The tm.plugin.dc documentation from CRAN says that only DirSource is currently supported. CRAN的tm.plugin.dc文档说目前只支持DirSource。 The documentation seems to suggest that DirSource allows only one document per file. 文档似乎表明DirSource每个文件只允许一个文档。 I need the corpus to treat each tweet as a document. 我需要语料库将每条推文视为文档。 I have 100 million tweets -- does this mean I need to make 100 million files on my old laptop? 我有1亿条推文 - 这是否意味着我需要在旧笔记本上制作1亿个文件？ That seems excessive. 这似乎过分了。 Is there a better way? 有没有更好的办法？

What I have tried so far: 到目前为止我尝试过的：

Make a file dump of the MySQL table as a single (massive) .sql file. 将MySQL表的文件转储作为单个（大量）.sql文件。 Upload the file to S3. 将文件上传到S3。 Transfer the file from S3 to the cluster. 将文件从S3传输到群集。 Import the file into Hive using Cloudera's Sqoop tool. 使用Cloudera的Sqoop工具将文件导入Hive。 Now what? 怎么办？ I can't figure out how to make DirSource work with Hive. 我无法弄清楚如何使DirSource与Hive一起工作。
Make each tweet an XML file on my laptop. 在我的笔记本电脑上发送每条推文的XML文件。 But how? 但是怎么样？ My computer is old and can't do this well. 我的电脑很旧，无法做到这一点。 ... If I could get past that, then I would: Upload all 100 million XML files to a folder in Amazon's S3. ...如果我能够超越它，那么我会：将所有1亿个XML文件上传到亚马逊S3中的文件夹。 Copy the S3 folder to the Hadoop cluster. 将S3文件夹复制到Hadoop集群。 Point DirSource to the folder. 将DirSource指向该文件夹。

3 个解决方案

wouldn't be easier and more reasonable to make huge HDFS file with 100 million tweets and then process them by standard R' tm package? 用1亿条推文制作巨大的HDFS文件然后用标准的R'tm包处理它们会不会更容易也更合理？

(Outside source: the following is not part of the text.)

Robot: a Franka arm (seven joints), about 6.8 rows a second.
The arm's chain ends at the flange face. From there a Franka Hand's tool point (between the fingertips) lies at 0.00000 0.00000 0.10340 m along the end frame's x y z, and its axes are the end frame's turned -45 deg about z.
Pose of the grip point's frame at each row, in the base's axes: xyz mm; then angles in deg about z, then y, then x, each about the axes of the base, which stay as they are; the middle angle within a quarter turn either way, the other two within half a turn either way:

This approach seems to me more natural since HDFS is developed for big files and distributed environment while R is great analytical tool but without parallelism (or limited). 这种方法在我看来更自然，因为HDFS是为大文件和分布式环境开发的，而R是很好的分析工具，但没有并行性（或有限）。 Your approach looks like using tools for something they were not developed for... 你的方法看起来像是使用工具来制作他们没有开发的东西......

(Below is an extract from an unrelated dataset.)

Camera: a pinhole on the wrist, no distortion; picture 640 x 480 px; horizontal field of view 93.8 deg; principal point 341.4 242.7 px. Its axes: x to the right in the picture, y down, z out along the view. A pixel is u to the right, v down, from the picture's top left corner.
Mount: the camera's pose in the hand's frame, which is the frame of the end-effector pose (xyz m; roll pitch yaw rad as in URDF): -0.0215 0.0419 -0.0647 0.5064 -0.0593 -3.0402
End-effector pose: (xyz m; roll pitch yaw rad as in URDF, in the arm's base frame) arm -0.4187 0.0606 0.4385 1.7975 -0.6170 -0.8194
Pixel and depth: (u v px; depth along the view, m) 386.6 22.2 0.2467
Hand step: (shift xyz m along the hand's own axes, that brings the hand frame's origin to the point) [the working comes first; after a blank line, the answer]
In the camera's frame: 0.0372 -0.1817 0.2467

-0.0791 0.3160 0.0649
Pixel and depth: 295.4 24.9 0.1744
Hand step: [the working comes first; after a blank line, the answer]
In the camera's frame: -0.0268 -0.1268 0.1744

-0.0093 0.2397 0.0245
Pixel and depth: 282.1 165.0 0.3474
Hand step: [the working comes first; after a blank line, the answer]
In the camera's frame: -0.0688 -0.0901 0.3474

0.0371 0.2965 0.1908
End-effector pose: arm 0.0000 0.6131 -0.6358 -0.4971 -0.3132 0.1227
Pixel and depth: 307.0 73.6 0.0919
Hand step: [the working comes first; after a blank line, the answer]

I would strongly recommend to check this url http://www.quora.com/How-can-R-and-Hadoop-be-used-together . 我强烈建议您查看此网址http://www.quora.com/How-can-R-and-Hadoop-be-used-together 。 This will give you necessary insights to your problem. 这将为您提供必要的见解。

TM package basically works on term and document model. TM包基本上适用于术语和文档模型。 It creates a term document matrix or document term matrix. 它创建术语文档矩阵或文档术语矩阵。 This matrix contains features like term (word) and its frequency in the document. 该矩阵包含文档中的术语（单词）及其频率等功能。 Since you want to perform analysis on twitter data you should have each tweet as document and then you can created TDM or DTM. 由于您要对Twitter数据执行分析，您应该将每条推文作为文档，然后您可以创建TDM或DTM。 And can perform various analysis like finding associations, finding frequencies or clustering or calculating TDF-IDF measure etc. 并且可以执行各种分析，例如查找关联，查找频率或聚类或计算TDF-IDF度量等。

You need to build a corpus of directory source. 您需要构建目录源语料库。 So you need to have base directory which contains individual documents which is your tweet. 因此，您需要具有包含单个文档的基本目录，这是您的推文。

Depending on the OS you are using, What I would have done if windows will create .bat file or a simple javascript or java code to read the MySQL rows for the tweet file and FTP it a directory present on your local file system of Hadoop Box. 根据您使用的操作系统，如果Windows将创建.bat文件或简单的javascript或java代码来读取推文文件的MySQL行，并将其作为Hadoop Box本地文件系统上的目录FTP，我会怎么做？。

Once the files were FTP's we can copy the directory to HDFS by using Hadoop Copy From Local Command. 一旦文件是FTP，我们就可以使用Hadoop Copy From Local Command将目录复制到HDFS。